PROBLEM
Your answer must be the exact lines of the listing below that run from the line with "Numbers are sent" to the line with "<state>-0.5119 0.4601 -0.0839", ends included, and no pictures.

MATERIAL PROVIDED
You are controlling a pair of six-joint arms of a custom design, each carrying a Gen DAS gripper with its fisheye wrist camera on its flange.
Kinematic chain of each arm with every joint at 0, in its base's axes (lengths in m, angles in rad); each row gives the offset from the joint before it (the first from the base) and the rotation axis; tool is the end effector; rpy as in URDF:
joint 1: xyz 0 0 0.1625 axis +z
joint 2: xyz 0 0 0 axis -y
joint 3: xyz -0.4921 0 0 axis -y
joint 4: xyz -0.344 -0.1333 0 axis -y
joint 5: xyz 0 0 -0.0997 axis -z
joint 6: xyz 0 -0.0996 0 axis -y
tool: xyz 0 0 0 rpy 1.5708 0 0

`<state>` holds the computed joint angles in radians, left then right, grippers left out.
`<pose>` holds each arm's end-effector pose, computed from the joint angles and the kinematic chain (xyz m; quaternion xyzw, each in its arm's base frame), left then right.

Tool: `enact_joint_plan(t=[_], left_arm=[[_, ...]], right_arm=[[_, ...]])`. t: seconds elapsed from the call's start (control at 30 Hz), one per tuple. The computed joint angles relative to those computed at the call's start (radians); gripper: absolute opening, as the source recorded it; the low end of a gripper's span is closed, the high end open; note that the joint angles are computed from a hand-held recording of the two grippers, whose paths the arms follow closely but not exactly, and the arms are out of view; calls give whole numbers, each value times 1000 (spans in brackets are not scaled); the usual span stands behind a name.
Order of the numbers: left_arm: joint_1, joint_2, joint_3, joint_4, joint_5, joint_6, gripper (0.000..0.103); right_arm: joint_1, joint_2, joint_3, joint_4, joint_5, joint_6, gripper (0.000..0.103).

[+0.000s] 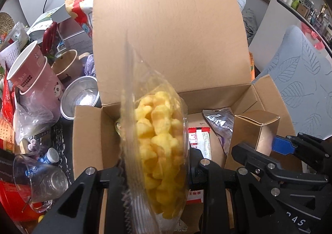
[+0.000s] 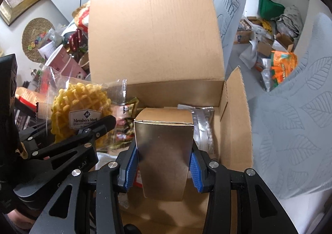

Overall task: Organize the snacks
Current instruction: 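Lower the puffs bag into the box with the left tool while the right tool lowers the gold box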

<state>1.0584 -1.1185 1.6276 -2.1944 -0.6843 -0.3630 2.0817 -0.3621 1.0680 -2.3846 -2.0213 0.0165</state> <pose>-0.1213 -0.6450 0.3863 0.0428 0.9012 -0.2283 0.3659 0.4847 -0.6807 0.0353 0.2265 -0.9467 0.1089 0.2016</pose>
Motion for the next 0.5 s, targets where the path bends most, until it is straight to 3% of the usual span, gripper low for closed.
enact_joint_plan(t=[0.17,0.37,0.47,0.5], left_arm=[[13,12,-11,7,-1,12,26],[32,33,-67,171,-15,-92,28],[32,30,-70,198,-11,-124,41],[32,29,-76,220,-6,-138,51]], right_arm=[[-2,22,-30,23,-25,3,44],[-1,34,-50,48,-60,15,44],[2,37,-60,69,-73,22,47],[3,36,-59,74,-81,26,47]])
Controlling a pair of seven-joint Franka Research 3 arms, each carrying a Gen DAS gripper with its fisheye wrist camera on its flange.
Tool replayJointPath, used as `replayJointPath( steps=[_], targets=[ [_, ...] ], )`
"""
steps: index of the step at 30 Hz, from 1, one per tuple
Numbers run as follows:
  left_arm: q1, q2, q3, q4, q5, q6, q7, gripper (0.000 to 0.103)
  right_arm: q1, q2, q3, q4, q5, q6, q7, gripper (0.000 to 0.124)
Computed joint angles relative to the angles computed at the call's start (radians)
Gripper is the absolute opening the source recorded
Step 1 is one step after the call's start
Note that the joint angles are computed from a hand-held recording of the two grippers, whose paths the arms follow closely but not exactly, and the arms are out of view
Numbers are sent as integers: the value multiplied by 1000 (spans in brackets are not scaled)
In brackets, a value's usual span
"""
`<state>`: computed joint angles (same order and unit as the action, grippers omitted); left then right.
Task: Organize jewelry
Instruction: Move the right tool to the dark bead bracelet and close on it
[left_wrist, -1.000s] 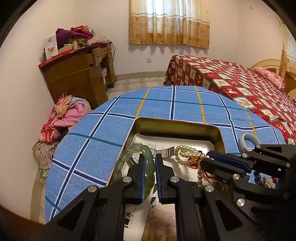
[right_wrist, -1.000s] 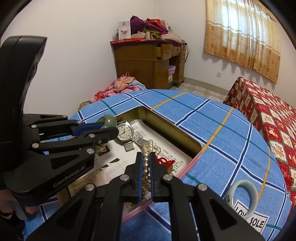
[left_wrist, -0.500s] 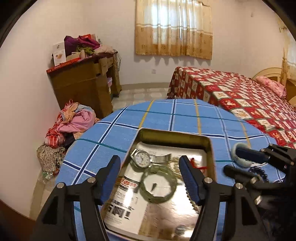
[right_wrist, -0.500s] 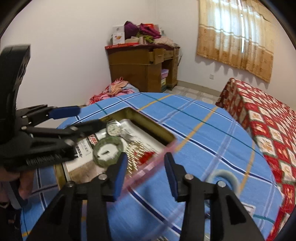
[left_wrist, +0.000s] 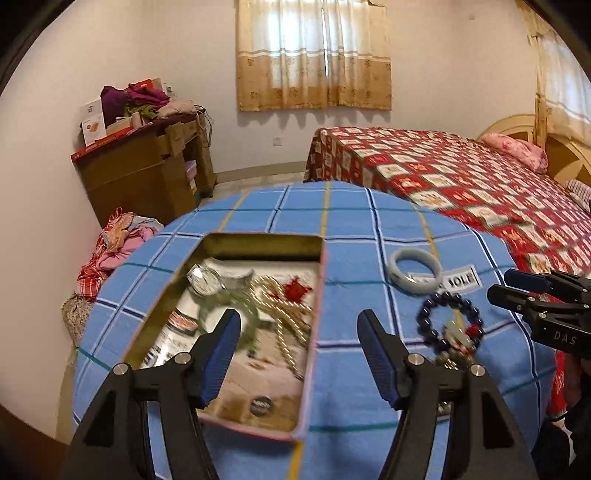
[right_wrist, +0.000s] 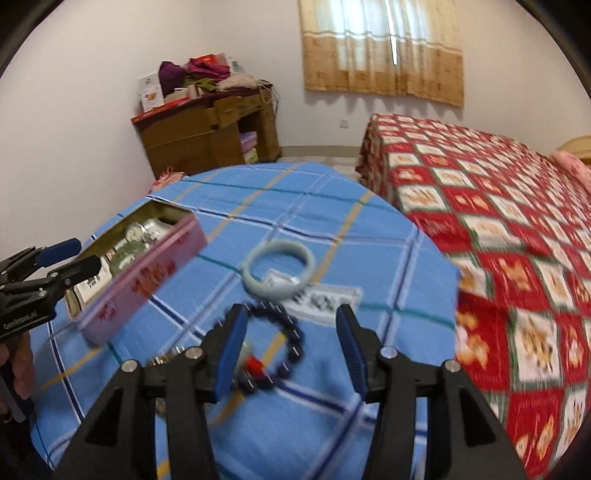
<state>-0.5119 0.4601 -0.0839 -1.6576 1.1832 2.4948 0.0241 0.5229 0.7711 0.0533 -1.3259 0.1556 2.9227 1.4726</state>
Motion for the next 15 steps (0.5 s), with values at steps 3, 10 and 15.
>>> replayJointPath(
  steps=[3,10,15],
  targets=[
    [-11,16,-7,14,-12,-10,8,66,-14,-33,14,-71,14,34,-13,53],
    [-24,55,-7,55,-45,8,64,66,-15,-33,16,-89,16,41,-37,53],
    [-36,64,7,61,-58,24,75,66,-4,-17,5,-66,8,22,-38,53]
  ],
)
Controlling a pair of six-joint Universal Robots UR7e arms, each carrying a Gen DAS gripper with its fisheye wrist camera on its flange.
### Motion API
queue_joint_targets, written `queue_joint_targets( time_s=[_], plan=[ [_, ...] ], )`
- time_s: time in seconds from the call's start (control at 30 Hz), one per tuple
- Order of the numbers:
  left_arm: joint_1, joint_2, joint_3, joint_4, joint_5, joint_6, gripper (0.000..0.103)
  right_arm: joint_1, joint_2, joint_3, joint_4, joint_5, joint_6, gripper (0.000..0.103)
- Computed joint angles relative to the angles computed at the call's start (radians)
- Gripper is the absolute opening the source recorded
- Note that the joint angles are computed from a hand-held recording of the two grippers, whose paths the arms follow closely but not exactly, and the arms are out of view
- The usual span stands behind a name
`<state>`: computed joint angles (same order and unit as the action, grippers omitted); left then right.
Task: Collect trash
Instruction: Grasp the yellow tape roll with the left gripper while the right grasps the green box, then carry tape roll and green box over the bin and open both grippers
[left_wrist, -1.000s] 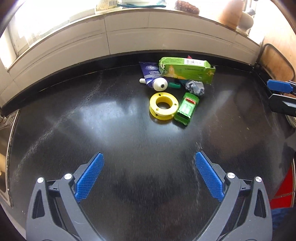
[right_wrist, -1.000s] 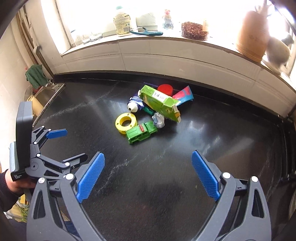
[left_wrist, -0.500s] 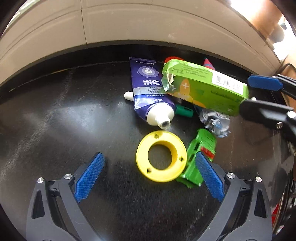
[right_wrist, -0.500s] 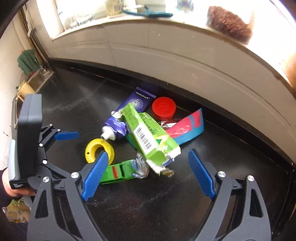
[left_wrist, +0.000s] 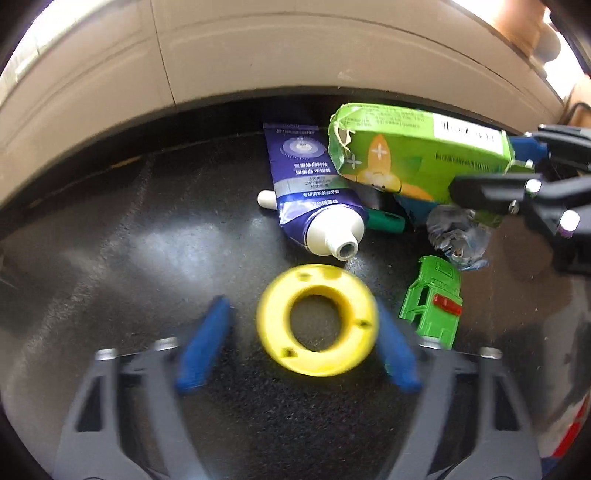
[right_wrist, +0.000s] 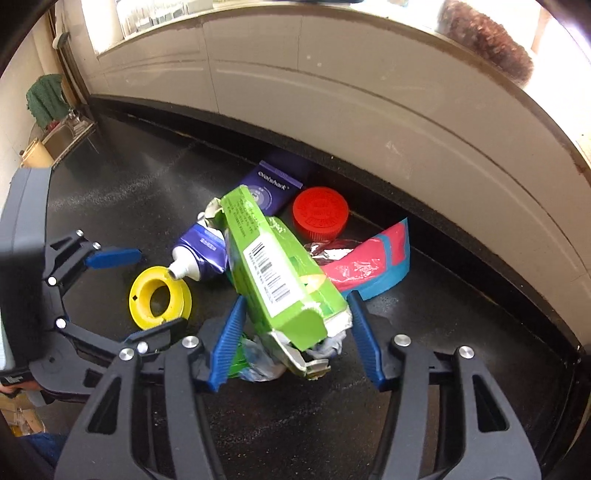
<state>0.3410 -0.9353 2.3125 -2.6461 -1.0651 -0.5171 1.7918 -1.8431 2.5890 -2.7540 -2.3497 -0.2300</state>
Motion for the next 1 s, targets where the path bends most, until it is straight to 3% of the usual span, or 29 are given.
queue_joint_targets(
  time_s=[0.23, 0.47, 0.57, 0.73, 0.83, 1.0],
  plan=[
    [-0.035, -0.08, 0.037, 0.043, -0.019, -0.072, 0.054, 0.068, -0.117, 0.012, 0.091, -0.006, 0.154, 0.055],
    [-0.149, -0.279, 0.091, 0.225, -0.023, -0.197, 0.054, 0.241, -0.234, 0.015, 0.322, -0.089, 0.379, 0.055],
    [-0.211, -0.358, 0.117, 0.321, -0.033, -0.278, 0.054, 0.322, -0.289, 0.019, 0.464, -0.119, 0.507, 0.055],
    [-0.317, -0.505, 0.18, 0.458, -0.091, -0.434, 0.054, 0.482, -0.351, 0.02, 0.743, -0.144, 0.806, 0.055],
    [-0.353, -0.558, 0.199, 0.504, -0.109, -0.469, 0.054, 0.566, -0.357, 0.013, 0.882, -0.138, 0.98, 0.055],
    [-0.397, -0.597, 0.208, 0.551, -0.116, -0.509, 0.054, 0.669, -0.335, -0.003, 1.01, -0.114, 1.166, 0.055]
  ],
)
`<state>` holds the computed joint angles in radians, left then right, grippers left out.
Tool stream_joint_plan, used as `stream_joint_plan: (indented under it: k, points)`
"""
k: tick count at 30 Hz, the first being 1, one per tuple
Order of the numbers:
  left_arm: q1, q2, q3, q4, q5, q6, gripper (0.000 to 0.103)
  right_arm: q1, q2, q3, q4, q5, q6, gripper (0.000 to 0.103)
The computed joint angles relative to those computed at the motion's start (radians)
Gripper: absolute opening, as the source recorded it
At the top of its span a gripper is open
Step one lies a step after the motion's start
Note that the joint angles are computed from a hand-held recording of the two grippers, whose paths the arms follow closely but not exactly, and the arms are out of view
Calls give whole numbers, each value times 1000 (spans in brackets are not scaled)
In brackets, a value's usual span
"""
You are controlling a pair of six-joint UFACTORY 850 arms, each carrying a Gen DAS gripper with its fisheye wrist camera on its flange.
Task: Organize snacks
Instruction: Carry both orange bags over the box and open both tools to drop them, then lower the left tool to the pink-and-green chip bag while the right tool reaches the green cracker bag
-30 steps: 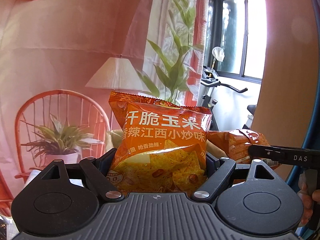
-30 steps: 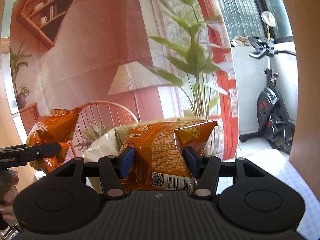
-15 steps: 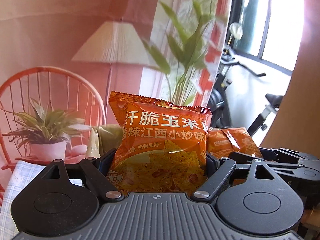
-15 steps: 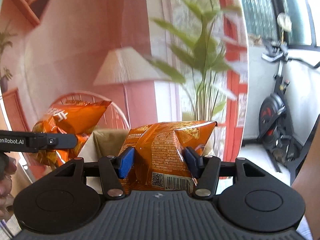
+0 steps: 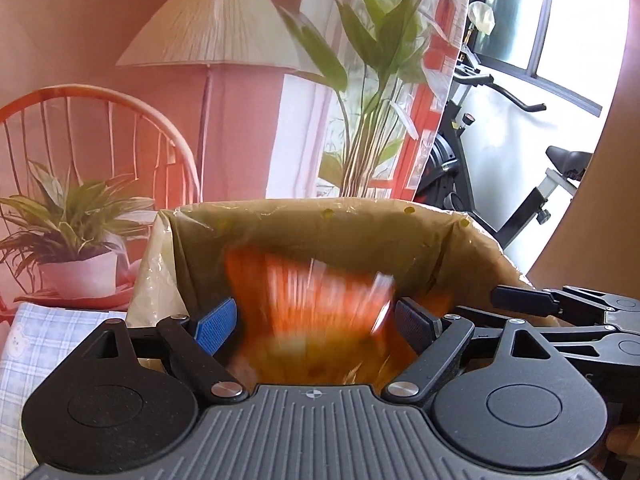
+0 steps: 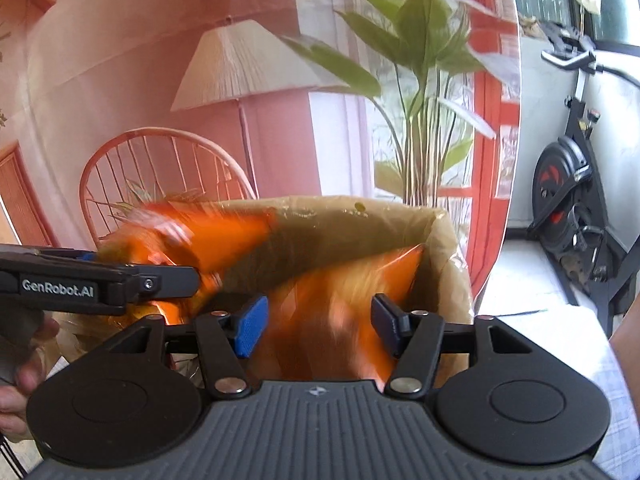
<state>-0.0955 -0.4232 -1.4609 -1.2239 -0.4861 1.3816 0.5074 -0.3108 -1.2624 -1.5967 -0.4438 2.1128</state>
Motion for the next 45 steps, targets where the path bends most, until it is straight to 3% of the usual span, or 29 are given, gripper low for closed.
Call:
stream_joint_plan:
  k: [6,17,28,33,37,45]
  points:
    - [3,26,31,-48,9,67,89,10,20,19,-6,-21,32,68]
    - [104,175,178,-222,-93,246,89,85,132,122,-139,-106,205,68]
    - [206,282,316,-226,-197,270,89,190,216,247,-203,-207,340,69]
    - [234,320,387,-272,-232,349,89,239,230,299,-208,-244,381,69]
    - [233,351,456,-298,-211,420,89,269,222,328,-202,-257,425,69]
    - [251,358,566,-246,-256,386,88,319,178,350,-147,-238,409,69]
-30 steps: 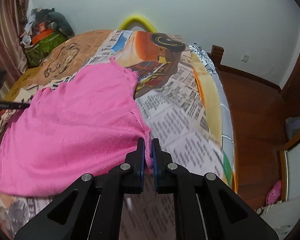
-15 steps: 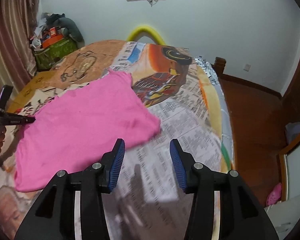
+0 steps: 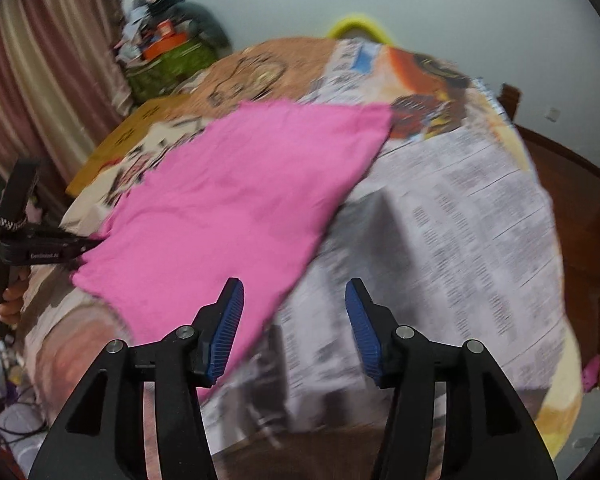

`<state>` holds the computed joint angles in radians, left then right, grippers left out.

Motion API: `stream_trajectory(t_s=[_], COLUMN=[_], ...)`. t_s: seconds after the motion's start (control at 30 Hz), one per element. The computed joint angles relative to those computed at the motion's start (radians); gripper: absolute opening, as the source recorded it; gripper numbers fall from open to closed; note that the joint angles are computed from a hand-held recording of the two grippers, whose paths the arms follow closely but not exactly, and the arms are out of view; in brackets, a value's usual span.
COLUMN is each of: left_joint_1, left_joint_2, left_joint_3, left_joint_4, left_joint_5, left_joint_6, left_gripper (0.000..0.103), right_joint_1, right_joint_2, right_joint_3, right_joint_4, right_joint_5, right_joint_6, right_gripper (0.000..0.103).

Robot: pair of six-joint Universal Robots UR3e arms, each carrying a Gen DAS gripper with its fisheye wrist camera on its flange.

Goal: Fold small clothes

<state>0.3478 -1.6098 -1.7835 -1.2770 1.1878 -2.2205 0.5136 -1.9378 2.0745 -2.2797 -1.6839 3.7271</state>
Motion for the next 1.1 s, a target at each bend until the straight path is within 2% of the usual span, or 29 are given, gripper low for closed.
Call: stream_trajectory(t_s=[0.23, 0.3, 0.33, 0.43, 0.57, 0.67, 0.8, 0.9, 0.93, 1.0, 1.07, 1.1], left_joint_1=[0.009, 0.027, 0.037, 0.080, 0.127, 0.157, 0.183, 0.215, 0.227, 0.238, 0.243, 0.243], left_joint_2=[0.115, 0.129, 0.129, 0.120, 0.132, 0.166, 0.192, 0.215, 0.226, 0.239, 0.254, 0.268], left_joint_3=[-0.106, -0.121, -0.124, -0.119, -0.129, -0.146, -0.145, -0.148, -0.156, -0.161, -0.175, -0.193], left_joint_4=[0.035, 0.049, 0.057, 0.052, 0.042, 0.048, 0.067, 0.068, 0.068, 0.048, 0.026, 0.027], left_joint_5=[-0.023, -0.021, -0.023, -0.035, -0.044, -0.055, -0.042, -0.050, -0.054, -0.051, -0.040, -0.033], left_joint_6=[0.040, 0.052, 0.055, 0.069, 0.101, 0.125, 0.144, 0.184, 0.204, 0.245, 0.291, 0.315], left_gripper=[0.011, 0.012, 0.014, 0.020, 0.029, 0.032, 0.033, 0.041, 0.047, 0.055, 0.059, 0.060], right_joint_1=[0.038, 0.035, 0.035, 0.031, 0.077, 0.108, 0.097, 0.091, 0.108, 0.139, 0.162, 0.181], right_joint_2=[0.074, 0.063, 0.056, 0.041, 0.061, 0.063, 0.011, -0.043, -0.044, -0.046, -0.042, -0.033], right_joint_3=[0.027, 0.068, 0.081, 0.090, 0.072, 0.060, 0.074, 0.071, 0.057, 0.031, 0.014, 0.007], right_joint_4=[-0.015, -0.048, -0.059, -0.043, -0.026, 0.002, 0.034, 0.077, 0.090, 0.107, 0.110, 0.100], right_joint_5=[0.053, 0.066, 0.061, 0.050, -0.006, -0.046, -0.040, -0.030, -0.044, -0.065, -0.075, -0.088], right_joint_6=[0.035, 0.045, 0.049, 0.039, 0.037, 0.044, 0.072, 0.116, 0.136, 0.158, 0.168, 0.170], right_gripper=[0.049, 0.046, 0.039, 0.010, 0.005, 0.004, 0.004, 0.005, 0.007, 0.016, 0.038, 0.040])
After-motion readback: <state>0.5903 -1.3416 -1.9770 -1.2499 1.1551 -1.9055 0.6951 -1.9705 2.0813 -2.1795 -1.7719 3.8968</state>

WRITTEN ANSWER
Numbers are sent as integers: the value multiplied by 1000 (spans in brackets are not scaled)
In brackets, a value's usual span
"""
`<state>`: computed joint angles (same order and unit as the action, grippers omitted); left then right.
Task: Organize jewelry
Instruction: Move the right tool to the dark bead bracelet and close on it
[left_wrist, -1.000s] 
[right_wrist, -1.000s] 
[left_wrist, -0.500s] 
[right_wrist, -0.500s] 
[left_wrist, +0.000s] 
[right_wrist, +0.000s] 
<state>-0.5119 0.4601 -0.0839 -1.6576 1.1832 2.4948 0.0241 0.5229 0.7711 0.0533 -1.3259 0.1556 2.9227 1.4726</state>

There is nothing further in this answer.